▸ Supplied information:
···

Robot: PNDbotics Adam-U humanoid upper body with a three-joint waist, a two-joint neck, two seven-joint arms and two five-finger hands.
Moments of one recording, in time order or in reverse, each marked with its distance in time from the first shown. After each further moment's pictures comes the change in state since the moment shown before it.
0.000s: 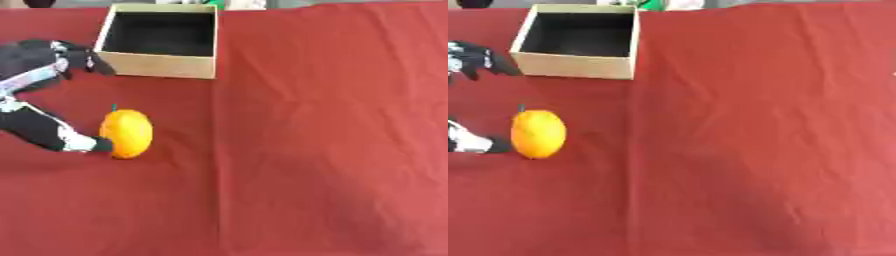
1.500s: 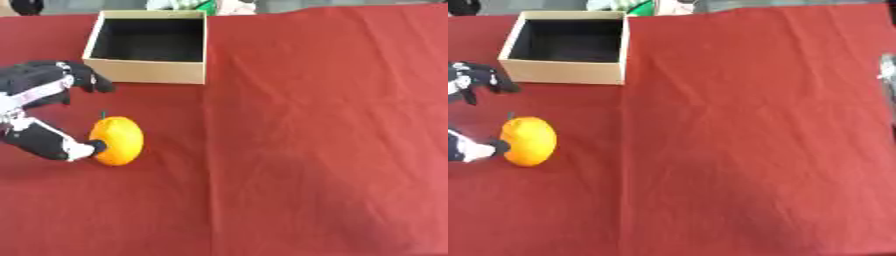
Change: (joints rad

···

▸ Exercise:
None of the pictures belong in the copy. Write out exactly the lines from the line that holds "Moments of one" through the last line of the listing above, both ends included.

▸ Task answer:
Moments of one recording, in time order or in reverse, each marked with its distance in time from the first shown. After each further moment's pictures comes the change in state since the moment shown before it.
0.000s: 
1.500s: 
Change: (joints rad

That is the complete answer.